_GIVEN MATERIAL_
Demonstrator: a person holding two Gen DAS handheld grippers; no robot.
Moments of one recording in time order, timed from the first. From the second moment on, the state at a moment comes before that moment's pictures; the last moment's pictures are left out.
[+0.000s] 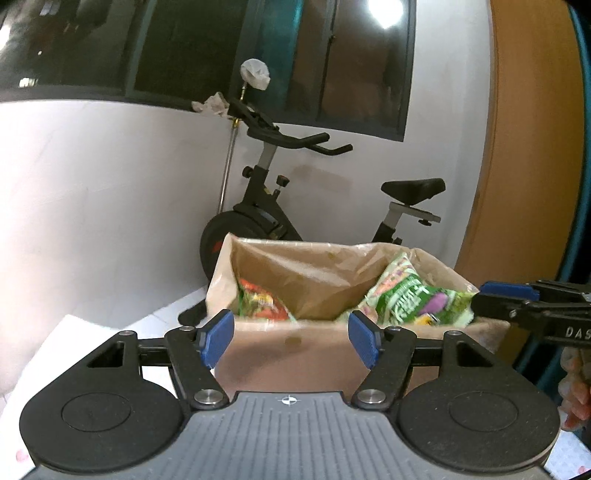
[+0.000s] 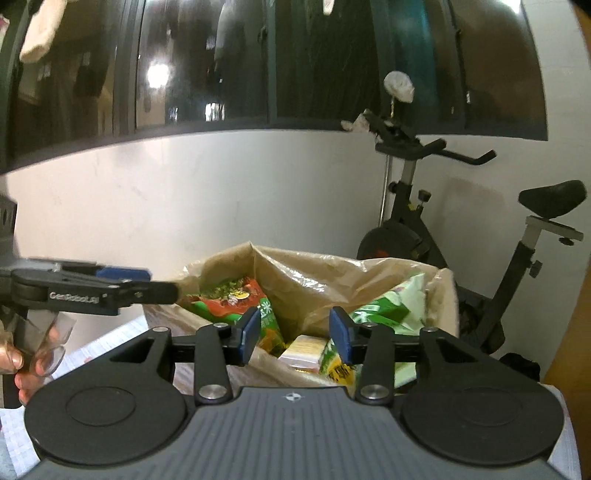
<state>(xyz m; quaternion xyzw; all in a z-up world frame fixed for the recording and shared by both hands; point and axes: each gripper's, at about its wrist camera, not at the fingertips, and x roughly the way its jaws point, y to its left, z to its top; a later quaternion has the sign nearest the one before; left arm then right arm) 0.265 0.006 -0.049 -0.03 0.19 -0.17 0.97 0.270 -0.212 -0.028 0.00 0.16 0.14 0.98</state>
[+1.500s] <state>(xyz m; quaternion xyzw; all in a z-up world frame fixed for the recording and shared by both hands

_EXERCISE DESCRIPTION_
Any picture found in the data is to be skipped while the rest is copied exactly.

_TASK SOLUTION_
Demonstrator: a person holding two Gen DAS handheld grippers; no robot.
Moments of one recording in time order, timed from the first. From the second moment on, the state at a moment comes before that moment's pictures; the last moment's pictures are left out.
[+0.000s] 
[+0.000s] 
<state>(xyz m; quaternion xyzw; all in a z-up world frame fixed for the recording and shared by both hands; point and axes: each gripper's, at about its wrist camera, not at the fingertips, and x roughly the way its jaws point, y to its left, z to its top; a later quaternion has the sign nearest the one before; left arm then right arm) 0.265 0.006 -0.049 -0.03 0.19 -0.17 0.97 0.270 -0.212 -0.028 0.00 0.16 0.14 0.98</state>
[+1.500s] <state>(xyz m; quaternion xyzw; all in a z-up world frame fixed for the recording and shared by both hands

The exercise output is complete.